The prospective patient can even issue an advance directive regarding his future treatments. The patient is not a mere passive signatory for the command of a hospital receptionist or nurse, “Put a signature here. Put a signature there!” However, he is the active conavigator in deciding the roadmap. Informed consent is not a new thing for the medical practice. However, it is needed to be strictly practiced in the modern litigious world. Gone are the days of a paternalistic model of doctor–patient relationship. Unlike for general medical patients, for psychiatric patients, it is not so easy to explain the “whole truth and nothing but the truth.” As an example, imagine explaining the nature of the illness and the proposed treatment to a person with conversion disorder.
| Old Style|| |
“Madam, your chest pain is due to some nervous problem, for which we are experts. That is the reason why you are referred here by the cardiologist. I am prescribing these medicines (fluoxetine, clonazepam, and vitamins) for you which will rectify your nervous problem. In addition to the medicines, you are required to speak to our counseling psychologist so that you get some mental comfort, which will soothe your nerves.”
(Patient and relatives obey without questioning. The progress of the case mainly depends on the Doctor's charisma, the patient's faith or even mercy!).
| New Challenges|| |
Q: “Which are the nerves affected responsible for this problem?”

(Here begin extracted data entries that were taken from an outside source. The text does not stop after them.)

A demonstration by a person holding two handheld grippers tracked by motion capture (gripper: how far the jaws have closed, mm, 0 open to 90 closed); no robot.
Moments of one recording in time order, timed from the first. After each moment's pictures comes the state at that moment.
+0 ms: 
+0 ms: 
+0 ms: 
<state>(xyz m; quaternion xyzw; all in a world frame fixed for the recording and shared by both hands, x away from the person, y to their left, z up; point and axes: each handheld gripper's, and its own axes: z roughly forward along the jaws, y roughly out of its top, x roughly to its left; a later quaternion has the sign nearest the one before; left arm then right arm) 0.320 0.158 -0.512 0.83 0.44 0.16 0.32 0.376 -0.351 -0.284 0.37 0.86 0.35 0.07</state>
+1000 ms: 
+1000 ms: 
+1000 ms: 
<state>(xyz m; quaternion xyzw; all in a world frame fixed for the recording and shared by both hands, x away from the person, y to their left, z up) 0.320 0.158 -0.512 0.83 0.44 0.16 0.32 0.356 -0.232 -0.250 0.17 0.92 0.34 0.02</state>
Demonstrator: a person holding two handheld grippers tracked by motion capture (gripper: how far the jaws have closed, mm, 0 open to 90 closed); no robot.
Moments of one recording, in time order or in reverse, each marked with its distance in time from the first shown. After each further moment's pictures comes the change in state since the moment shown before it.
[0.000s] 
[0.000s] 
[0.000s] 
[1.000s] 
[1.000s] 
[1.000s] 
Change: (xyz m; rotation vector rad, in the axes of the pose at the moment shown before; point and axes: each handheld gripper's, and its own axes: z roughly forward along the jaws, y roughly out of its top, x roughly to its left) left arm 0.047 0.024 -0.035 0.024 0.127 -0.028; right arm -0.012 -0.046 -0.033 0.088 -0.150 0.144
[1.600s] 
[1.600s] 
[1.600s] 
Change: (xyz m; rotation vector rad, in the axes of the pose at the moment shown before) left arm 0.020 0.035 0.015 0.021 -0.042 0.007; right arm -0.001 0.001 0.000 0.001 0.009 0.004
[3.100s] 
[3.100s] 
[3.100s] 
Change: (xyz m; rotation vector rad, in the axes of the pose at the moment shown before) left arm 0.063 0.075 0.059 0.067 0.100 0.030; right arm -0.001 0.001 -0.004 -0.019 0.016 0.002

Ans: “Indeed, no nerves are affected. It is only an expression. To tell you the truth you don't have any disease in your body. Everything is the creation of your mind.”
Q: “How are this fluoxetine and clonazepam going to make me alright?”
Ans: “In your case, these are dummy drugs for you, and indeed, these act like any other dummy substance.”
“Then, why fluoxetine and clonazepam and why not some other dummy drugs?”
Ans: “Because I am most familiar with prescribing these drugs.”
Q: “How does a dummy drug act on me?”
Ans: “You know, yours is not real chest pain. It is the creation of your mind. We are going to deceive your mind by giving dummy drugs and suggesting that these drugs work wonders. With the faith you have, you will come out of the problem.”
Q: “What alternative dummies are available in the world? Don't they work?”
Ans: “Yes, you can go to a homeopath; you can go to an exorcist, hypnotist, or priest. You may get relief if you have faith. Lastly, of course, if you don't go anywhere also, you may become alright, if your mind wishes it.”
To sum up, psychiatrists are required to adopt new skills to adapt to the new challenges.